--- Work order ---
Word for word, copy out the data below, omitting pictures.

== Provided records

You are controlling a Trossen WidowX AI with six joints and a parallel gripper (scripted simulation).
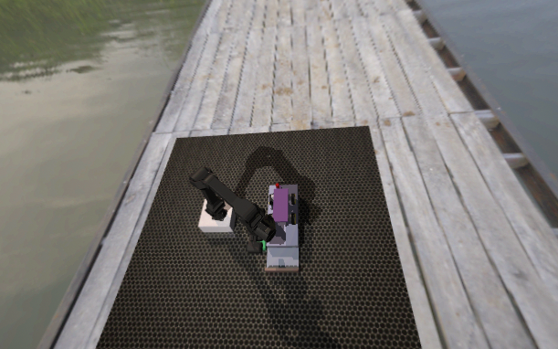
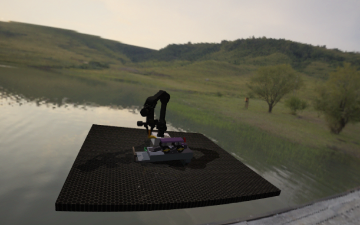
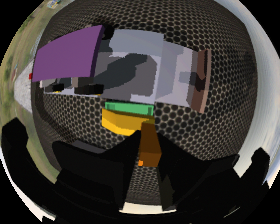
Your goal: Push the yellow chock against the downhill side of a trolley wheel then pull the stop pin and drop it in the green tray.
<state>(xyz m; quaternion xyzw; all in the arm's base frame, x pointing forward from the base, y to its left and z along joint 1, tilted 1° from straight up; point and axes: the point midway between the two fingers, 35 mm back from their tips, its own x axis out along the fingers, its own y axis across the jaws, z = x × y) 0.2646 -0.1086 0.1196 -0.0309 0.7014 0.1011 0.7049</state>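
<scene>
Right now the red-headed stop pin is 28 cm to the left of my gripper tip, 2 cm below it and 1 cm ahead of it. Round my gripper tip: purple trolley 17 cm to the left, 5 cm ahead, 4 cm below; then yellow chock 2 cm to the left, 1 cm below; then brown stop 12 cm below, 11 cm ahead, 9 cm to the right.
</scene>
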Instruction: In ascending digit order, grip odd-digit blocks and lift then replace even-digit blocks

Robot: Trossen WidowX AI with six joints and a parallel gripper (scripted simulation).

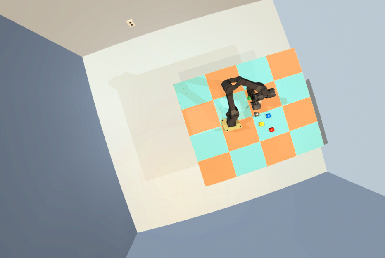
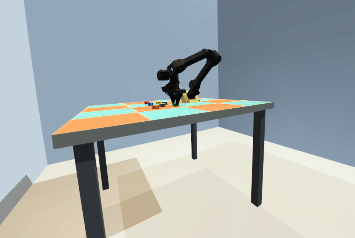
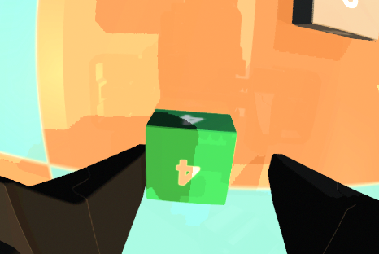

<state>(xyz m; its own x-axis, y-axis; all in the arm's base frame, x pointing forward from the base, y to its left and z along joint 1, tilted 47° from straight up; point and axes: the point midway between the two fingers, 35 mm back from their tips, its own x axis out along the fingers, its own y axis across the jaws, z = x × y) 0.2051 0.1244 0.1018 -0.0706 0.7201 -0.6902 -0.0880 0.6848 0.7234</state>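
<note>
Right now the red block is 290 mm to the right of my gripper tip and 130 mm ahead of it. From my gripper tip the other things lie so: dark grey block: 130 mm to the right, 30 mm ahead; then blue block: 170 mm to the right, 120 mm ahead; then green block: 10 mm to the left.
</note>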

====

--- The answer ---
You are controlling a Trossen WidowX AI with six joints and a parallel gripper (scripted simulation).
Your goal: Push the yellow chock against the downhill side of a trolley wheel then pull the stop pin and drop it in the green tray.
<state>(xyz m; quaternion xyzw; all in the arm's base frame, x pointing forward from the base, y to its left and z along joint 1, tilted 1° from straight up; point and axes: the point midway between the two fingers, 35 mm back from their tips, its own x axis out along the fingers, its own y axis across the jaws, z = x × y) 0.2646 -0.1086 0.1196 -0.0309 0.7014 0.1011 0.7049</state>
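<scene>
Right now the red-headed stop pin is 28 cm to the left of my gripper tip, 2 cm below it and 1 cm ahead of it. Round my gripper tip: purple trolley 17 cm to the left, 5 cm ahead, 4 cm below; then yellow chock 2 cm to the left, 1 cm below; then brown stop 12 cm below, 11 cm ahead, 9 cm to the right.
</scene>
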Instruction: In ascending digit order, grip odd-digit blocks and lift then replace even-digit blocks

Robot: Trossen WidowX AI with six joints and a parallel gripper (scripted simulation).


<state>(xyz m; its own x-axis, y-axis; all in the arm's base frame, x pointing forward from the base, y to its left and z along joint 1, tilted 47° from straight up; point and axes: the point midway between the two fingers, 35 mm back from their tips, its own x axis out along the fingers, its own y axis across the jaws, z = x × y) 0.2051 0.1244 0.1018 -0.0706 0.7201 -0.6902 -0.0880 0.6848 0.7234</state>
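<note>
Right now the red block is 290 mm to the right of my gripper tip and 130 mm ahead of it. From my gripper tip the other things lie so: dark grey block: 130 mm to the right, 30 mm ahead; then blue block: 170 mm to the right, 120 mm ahead; then green block: 10 mm to the left.
</note>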

With that, the exercise is complete.